> [EXERCISE DETAILS]:
What you produce should match the records exactly, line for line.

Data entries
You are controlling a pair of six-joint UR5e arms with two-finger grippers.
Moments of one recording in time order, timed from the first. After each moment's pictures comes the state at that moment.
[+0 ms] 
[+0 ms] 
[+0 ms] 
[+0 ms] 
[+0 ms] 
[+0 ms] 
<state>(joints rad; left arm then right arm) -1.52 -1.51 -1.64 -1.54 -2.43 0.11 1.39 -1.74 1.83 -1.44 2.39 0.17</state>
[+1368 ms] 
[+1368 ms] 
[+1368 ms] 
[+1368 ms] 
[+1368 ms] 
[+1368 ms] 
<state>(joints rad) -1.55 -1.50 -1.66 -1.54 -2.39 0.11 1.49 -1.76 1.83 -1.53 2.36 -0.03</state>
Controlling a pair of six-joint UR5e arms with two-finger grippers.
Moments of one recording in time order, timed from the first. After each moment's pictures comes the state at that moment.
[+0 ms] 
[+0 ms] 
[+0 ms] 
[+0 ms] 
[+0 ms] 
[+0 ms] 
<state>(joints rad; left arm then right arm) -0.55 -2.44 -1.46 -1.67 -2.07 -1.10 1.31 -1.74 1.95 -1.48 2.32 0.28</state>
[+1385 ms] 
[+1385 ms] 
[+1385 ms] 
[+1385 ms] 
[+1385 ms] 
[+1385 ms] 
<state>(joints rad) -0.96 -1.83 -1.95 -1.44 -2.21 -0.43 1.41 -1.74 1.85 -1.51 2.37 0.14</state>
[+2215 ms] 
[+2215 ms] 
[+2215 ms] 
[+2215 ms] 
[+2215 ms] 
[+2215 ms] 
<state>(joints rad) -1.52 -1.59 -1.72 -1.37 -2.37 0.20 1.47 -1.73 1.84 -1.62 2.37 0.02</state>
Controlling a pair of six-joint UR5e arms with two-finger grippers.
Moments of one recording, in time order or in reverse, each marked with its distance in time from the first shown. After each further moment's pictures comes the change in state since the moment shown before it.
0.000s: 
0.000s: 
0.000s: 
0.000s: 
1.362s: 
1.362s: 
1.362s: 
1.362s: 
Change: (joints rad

> [RESPONSE]:
You are controlling a pair of six-joint UR5e arms with two-finger grippers.
Moments of one recording in time order, timed from the first. After each moment's pictures comes the state at that moment.
[+0 ms] 
[+0 ms] 
[+0 ms] 
[+0 ms] 
[+0 ms] 
[+0 ms] 
<state>(joints rad; left arm then right arm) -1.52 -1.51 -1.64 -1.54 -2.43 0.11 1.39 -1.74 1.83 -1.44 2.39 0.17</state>
[+1368 ms] 
[+1368 ms] 
[+1368 ms] 
[+1368 ms] 
[+1368 ms] 
[+1368 ms] 
<state>(joints rad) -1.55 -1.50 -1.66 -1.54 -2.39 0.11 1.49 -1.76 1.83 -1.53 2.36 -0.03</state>
Controlling a pair of six-joint UR5e arms with two-finger grippers.
Moments of one recording in time order, timed from the first. After each moment's pictures comes the state at that moment.
[+0 ms] 
[+0 ms] 
[+0 ms] 
[+0 ms] 
[+0 ms] 
[+0 ms] 
<state>(joints rad; left arm then right arm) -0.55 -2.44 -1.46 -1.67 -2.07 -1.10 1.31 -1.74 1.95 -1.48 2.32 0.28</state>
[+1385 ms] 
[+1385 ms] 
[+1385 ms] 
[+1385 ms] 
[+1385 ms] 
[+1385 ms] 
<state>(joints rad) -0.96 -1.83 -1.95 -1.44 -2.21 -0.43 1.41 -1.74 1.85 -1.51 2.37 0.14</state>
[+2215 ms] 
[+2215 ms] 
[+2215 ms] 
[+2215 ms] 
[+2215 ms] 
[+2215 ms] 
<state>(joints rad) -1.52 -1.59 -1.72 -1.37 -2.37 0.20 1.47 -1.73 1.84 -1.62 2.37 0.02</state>
Controlling a pair of six-joint UR5e arms with two-finger grippers.
Moments of one recording, in time order or in reverse, each marked with its distance in time from the first shown. After each further moment's pictures comes the change in state since the moment shown before it.
0.000s: 
0.000s: 
0.000s: 
0.000s: 
1.362s: 
1.362s: 
1.362s: 
1.362s: 
Change: (joints rad

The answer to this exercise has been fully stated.